Some instruments, such as the COPM and the GAS can be used to assess individual goals of patients. These instruments can be used to assess AHSP (whenever the individual goals are arm-hand activities) and have been demonstrated to be valuable in the assessment of AHSP . Therefore, these instruments were included in this review, in contrast to other reviews [69, 74]. This gives a more complete overview, of all instruments available. Moreover, individual goal setting instruments are valuable since they reflect the improvement of AHSP on the tasks which are most important for the patient.
This systematic review has some limitations that have to be addressed. One limitation might be the fact that the articles retrieved from the search strategy were divided among four reviewers.

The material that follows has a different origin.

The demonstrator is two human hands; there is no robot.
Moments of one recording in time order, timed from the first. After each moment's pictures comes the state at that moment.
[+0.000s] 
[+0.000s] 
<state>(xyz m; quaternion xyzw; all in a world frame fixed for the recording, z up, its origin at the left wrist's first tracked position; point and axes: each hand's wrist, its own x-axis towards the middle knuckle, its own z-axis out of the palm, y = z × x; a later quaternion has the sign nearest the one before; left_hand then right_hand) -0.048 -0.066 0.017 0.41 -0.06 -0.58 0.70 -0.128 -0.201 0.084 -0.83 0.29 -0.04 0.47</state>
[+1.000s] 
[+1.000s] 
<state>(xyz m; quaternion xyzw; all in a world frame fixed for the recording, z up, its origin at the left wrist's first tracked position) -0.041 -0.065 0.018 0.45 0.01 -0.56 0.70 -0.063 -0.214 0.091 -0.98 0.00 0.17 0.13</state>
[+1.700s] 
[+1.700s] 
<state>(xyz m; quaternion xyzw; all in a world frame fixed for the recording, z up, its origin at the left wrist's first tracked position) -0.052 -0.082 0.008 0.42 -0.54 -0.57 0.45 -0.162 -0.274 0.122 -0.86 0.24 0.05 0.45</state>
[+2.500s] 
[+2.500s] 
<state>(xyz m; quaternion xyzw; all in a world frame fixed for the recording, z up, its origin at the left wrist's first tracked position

However, strict a priori rules were applied in the selection and evaluation of articles and instruments, and in case of even the slightest doubt, the article was reviewed by another reviewer and if needed discussed among all four reviewers.
A second limitation might be that in this systematic review, instruments were included whenever they were reported to be valid and reliable. No criteria were applied to determine the methodological quality of the studies describing the psychometrics. However, the aim of this review was to identify and evaluate instruments available for assessing AHSP in patients with stroke or CP, rather than to give an extended overview of the psychometric properties of these instruments. The latter one is an important next step.